● **The task**: What is needed is an exact printout of all the data.

● **Given records**:
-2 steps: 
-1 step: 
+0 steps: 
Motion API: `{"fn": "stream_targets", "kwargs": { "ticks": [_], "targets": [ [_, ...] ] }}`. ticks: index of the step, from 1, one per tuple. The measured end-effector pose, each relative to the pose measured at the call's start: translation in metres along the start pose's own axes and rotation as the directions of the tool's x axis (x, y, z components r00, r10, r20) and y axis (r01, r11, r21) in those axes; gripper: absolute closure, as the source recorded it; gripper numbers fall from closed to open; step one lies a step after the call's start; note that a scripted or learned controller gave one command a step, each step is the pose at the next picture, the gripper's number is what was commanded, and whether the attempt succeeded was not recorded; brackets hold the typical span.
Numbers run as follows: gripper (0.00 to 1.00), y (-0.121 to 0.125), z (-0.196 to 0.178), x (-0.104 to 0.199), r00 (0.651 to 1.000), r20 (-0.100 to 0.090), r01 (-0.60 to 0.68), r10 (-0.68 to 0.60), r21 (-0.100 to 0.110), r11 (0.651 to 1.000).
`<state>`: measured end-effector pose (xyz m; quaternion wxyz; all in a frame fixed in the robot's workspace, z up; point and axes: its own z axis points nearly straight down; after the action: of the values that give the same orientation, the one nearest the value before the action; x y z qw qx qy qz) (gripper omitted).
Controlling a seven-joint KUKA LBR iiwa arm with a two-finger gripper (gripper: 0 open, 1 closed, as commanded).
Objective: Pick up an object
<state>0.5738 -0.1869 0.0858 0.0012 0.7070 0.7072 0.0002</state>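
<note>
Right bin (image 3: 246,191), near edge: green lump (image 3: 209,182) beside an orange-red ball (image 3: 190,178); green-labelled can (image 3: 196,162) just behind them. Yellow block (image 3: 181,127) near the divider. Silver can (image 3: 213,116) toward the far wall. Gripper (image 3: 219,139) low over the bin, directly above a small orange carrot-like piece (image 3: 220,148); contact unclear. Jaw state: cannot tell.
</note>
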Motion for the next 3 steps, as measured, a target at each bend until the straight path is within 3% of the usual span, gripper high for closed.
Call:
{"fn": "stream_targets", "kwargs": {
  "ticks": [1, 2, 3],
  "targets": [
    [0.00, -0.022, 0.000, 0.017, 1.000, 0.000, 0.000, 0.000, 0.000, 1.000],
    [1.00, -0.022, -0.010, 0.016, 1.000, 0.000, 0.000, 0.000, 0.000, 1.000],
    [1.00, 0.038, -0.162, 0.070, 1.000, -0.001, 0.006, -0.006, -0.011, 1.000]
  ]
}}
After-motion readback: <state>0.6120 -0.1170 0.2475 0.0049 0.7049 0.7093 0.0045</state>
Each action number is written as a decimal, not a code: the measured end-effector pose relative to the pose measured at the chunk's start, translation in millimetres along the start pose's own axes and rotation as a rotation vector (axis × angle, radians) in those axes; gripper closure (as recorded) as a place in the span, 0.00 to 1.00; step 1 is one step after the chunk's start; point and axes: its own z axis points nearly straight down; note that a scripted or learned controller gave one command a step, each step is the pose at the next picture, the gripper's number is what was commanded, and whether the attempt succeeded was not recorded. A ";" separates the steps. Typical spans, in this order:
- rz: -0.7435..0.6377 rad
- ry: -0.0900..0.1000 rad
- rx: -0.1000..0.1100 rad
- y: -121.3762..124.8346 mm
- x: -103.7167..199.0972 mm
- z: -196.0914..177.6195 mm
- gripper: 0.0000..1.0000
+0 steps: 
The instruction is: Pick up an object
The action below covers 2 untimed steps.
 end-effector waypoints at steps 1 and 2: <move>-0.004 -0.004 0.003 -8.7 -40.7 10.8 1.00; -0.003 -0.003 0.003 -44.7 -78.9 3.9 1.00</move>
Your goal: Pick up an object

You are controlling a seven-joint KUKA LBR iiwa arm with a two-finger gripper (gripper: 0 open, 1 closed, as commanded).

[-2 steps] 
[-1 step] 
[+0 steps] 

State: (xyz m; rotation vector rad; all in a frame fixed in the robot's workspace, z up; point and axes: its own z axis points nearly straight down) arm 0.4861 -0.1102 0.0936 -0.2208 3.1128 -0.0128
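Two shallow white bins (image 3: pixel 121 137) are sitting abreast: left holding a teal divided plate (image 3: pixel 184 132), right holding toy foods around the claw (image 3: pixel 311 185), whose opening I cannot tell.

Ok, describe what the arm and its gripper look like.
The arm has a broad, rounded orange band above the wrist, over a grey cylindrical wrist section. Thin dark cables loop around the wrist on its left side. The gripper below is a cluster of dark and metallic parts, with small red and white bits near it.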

● **Problem solution**:
-2 steps: 
-1 step: 
+0 steps: 
Motion API: `{"fn": "stream_targets", "kwargs": { "ticks": [_], "targets": [ [_, ...] ] }}`. ticks: index of the step, from 1, one per tuple. The measured end-effector pose, each relative to the pose measured at the call's start: translation in metres along the start pose's own axes and rotation as the directions of the tool's x axis (x, y, z components r00, r10, r20) and y axis (r01, r11, r21) in those axes; gripper: absolute closure, as the source recorded it; gripper numbers fall from closed to open; step one lies a step after the call's start; note that a scripted or learned controller gave one command a step, each step is the pose at the next picture, the gripper's number is what was commanded, and whether the attempt succeeded was not recorded; brackets hold the typical span.
Numbers run as follows: gripper (0.00 to 1.00), y (-0.121 to 0.125), z (-0.196 to 0.178), x (-0.104 to 0.199), r00 (0.651 to 1.000), r20 (-0.100 to 0.090), r01 (-0.60 to 0.68), r10 (-0.68 to 0.60), r21 (-0.100 to 0.110), r11 (0.651 to 1.000).
`<state>`: measured end-effector pose (xyz m; quaternion wxyz; all in a frame fixed in the robot's workspace, z up; point and axes: its own z axis points nearly straight down; after the action: of the values that give the same orientation, the one nearest the value before the action; x y z qw qx qy qz) (gripper omitted).
Controlling a seven-joint KUKA LBR iiwa arm with a two-finger gripper (gripper: 0 open, 1 closed, as commanded).
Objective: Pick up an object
<state>0.5738 -0.1869 0.0858 0.0012 0.7070 0.7072 0.0002</state>
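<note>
Right bin (image 3: 246,191), near edge: green lump (image 3: 209,182) beside an orange-red ball (image 3: 190,178); green-labelled can (image 3: 196,162) just behind them. Yellow block (image 3: 181,127) near the divider. Silver can (image 3: 213,116) toward the far wall. Gripper (image 3: 219,139) low over the bin, directly above a small orange carrot-like piece (image 3: 220,148); contact unclear. Jaw state: cannot tell.
</note>
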Motion for the next 3 steps, as measured, a target at each bend until the straight path is within 3% of the usual span, gripper high for closed.
Call:
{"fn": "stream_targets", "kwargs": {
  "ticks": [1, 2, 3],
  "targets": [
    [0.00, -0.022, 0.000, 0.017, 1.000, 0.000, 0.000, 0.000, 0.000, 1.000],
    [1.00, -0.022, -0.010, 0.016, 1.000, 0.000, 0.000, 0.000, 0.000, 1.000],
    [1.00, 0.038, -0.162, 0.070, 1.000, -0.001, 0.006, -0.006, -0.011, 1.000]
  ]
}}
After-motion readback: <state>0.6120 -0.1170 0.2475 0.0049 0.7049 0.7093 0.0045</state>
Each action number is written as a decimal, not a code: the measured end-effector pose relative to the pose measured at the chunk's start, translation in millimetres along the start pose's own axes and rotation as a rotation vector (axis × angle, radians) in those axes; gripper closure (as recorded) as a place in the span, 0.00 to 1.00; step 1 is one step after the chunk's start; point and axes: its own z axis points nearly straight down; note that a scripted or learned controller gave one command a step, each step is the pose at the next picture, the gripper's number is what was commanded, and whether the attempt succeeded was not recorded. A ";" separates the steps. Typical spans, in this order:
- rz: -0.7435..0.6377 rad
- ry: -0.0900..0.1000 rad
- rx: -0.1000..0.1100 rad
- y: -121.3762..124.8346 mm
- x: -103.7167..199.0972 mm
- z: -196.0914..177.6195 mm
- gripper: 0.0000..1.0000
+0 steps: 
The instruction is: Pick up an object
The action below covers 2 untimed steps.
 end-effector waypoints at steps 1 and 2: <move>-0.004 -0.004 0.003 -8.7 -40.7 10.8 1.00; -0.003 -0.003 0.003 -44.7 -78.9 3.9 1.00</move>
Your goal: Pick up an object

You are controlling a seven-joint KUKA LBR iiwa arm with a two-finger gripper (gripper: 0 open, 1 closed, as commanded).

[-2 steps] 
[-1 step] 
[+0 steps] 

State: (xyz m; rotation vector rad; all in a frame fixed in the robot's workspace, z up; point and axes: its own z axis points nearly straight down) arm 0.4861 -0.1102 0.0936 -0.2208 3.1128 -0.0128
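Two shallow white bins (image 3: pixel 121 137) are sitting abreast: left holding a teal divided plate (image 3: pixel 184 132), right holding toy foods around the claw (image 3: pixel 311 185), whose opening I cannot tell.

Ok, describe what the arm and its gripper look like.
The arm has a broad, rounded orange band above the wrist, over a grey cylindrical wrist section. Thin dark cables loop around the wrist on its left side. The gripper below is a cluster of dark and metallic parts, with small red and white bits near it.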

This finishes the exercise.